В 1981 году я, в свою очередь, осмелился перевести и откомментировать это стихотворение и записал тогда, что оно поразило меня, как твердый сверкающий метеорит, прилетевший издалека, разящий беспощадно, но вместе с тем — как реальное свидетельство (что поэзия, даже в наши дни, сохраняет полноту смысла) и как идеал стихотворения — впрочем, недоступный для подражания.
Оно говорило о холоде ночи, о твердом, ранящем, о том, что пронзает стужей — но не только тело. Ночь и стужа могут исходить и от человека, наползать на нас по его велению. Мы не сталкивались с этим, по крайней мере, именно в таком виде, с такой силой, здесь, в наших политически умеренных широтах (где было и остается место для иных испытаний); нужно было, чтобы к нам из Советской России пришло это стихотворение, написанное всего четыре года спустя после революции, о которой даже такой далекий от политики писатель, как мой соотечественник Рамю, говорил как о «великой весне» — подобно многим, сохранявшим эту веру дольше, чем он. Но эти стихи говорят пока о первом круге холода; на этом этапе с ним еще можно совладать, преобразить его в какое-то благо. В этом первом круге холод обнажает, придает блеск, очищает, добираясь до сердцевины вещей; наша земля, ставшая под его воздействием такой суровой, делается в то же время и гораздо правдивей. Из столкновения с нею может вспыхнуть и радость, столь же несомненная, как высеченная из кремня искра.
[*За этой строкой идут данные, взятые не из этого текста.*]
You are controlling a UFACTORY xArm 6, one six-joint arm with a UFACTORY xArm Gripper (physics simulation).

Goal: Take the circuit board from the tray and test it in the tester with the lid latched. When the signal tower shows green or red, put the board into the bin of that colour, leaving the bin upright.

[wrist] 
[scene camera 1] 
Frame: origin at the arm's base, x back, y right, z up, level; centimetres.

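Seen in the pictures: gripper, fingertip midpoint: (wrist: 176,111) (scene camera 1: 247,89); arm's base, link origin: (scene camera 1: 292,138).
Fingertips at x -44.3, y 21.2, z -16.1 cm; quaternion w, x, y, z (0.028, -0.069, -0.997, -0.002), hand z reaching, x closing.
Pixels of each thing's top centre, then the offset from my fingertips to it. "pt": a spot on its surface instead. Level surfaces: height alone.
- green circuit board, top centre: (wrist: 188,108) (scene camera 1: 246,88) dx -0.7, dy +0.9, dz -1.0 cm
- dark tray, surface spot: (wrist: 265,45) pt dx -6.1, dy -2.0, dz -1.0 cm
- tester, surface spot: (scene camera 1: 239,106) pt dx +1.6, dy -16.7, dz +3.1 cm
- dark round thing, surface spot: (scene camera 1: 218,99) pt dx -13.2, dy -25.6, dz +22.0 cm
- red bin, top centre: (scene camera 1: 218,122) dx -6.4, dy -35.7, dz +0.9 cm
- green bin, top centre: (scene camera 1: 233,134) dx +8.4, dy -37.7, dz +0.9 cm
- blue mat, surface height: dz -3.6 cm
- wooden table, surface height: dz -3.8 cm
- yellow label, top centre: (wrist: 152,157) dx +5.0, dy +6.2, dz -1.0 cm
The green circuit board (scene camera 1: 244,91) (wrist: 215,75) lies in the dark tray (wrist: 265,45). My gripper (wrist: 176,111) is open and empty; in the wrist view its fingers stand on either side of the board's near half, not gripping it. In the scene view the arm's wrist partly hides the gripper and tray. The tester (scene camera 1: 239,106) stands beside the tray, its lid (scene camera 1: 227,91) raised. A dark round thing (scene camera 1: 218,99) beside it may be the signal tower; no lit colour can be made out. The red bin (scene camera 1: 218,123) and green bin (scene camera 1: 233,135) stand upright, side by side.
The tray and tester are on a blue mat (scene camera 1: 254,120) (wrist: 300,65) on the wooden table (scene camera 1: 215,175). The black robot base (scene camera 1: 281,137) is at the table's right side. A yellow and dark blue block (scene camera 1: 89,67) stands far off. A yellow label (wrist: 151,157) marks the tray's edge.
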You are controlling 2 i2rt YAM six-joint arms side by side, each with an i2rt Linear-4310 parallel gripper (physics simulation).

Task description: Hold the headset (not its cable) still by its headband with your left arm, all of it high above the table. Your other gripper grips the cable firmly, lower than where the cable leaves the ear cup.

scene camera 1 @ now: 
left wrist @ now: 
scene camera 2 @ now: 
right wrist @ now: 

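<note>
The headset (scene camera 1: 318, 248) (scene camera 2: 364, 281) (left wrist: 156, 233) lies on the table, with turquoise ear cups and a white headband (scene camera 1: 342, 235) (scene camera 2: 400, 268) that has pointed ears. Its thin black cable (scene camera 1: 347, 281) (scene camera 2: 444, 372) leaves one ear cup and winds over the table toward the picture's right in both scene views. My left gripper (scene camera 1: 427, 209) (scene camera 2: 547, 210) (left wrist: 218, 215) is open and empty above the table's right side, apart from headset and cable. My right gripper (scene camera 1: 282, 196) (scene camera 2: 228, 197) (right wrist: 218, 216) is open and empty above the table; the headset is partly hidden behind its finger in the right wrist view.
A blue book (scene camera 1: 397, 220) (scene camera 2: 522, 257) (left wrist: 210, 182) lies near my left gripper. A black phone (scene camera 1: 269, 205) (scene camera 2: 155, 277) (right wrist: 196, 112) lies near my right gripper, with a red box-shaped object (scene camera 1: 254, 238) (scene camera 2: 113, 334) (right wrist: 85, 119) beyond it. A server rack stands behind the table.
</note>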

После таких уроков поэтический язык становится строже, воздействует сильнее.
Мандельштам сжимал этот кремнистый сплав в своем кулаке; и в силу этого ему удалось до самого конца, даже на самых страшных кругах ада, сохранить жар песнопенья. Он не любил холода; ему нравилась львиная мощь солнца Армении, яркие краски французских импрессионистов.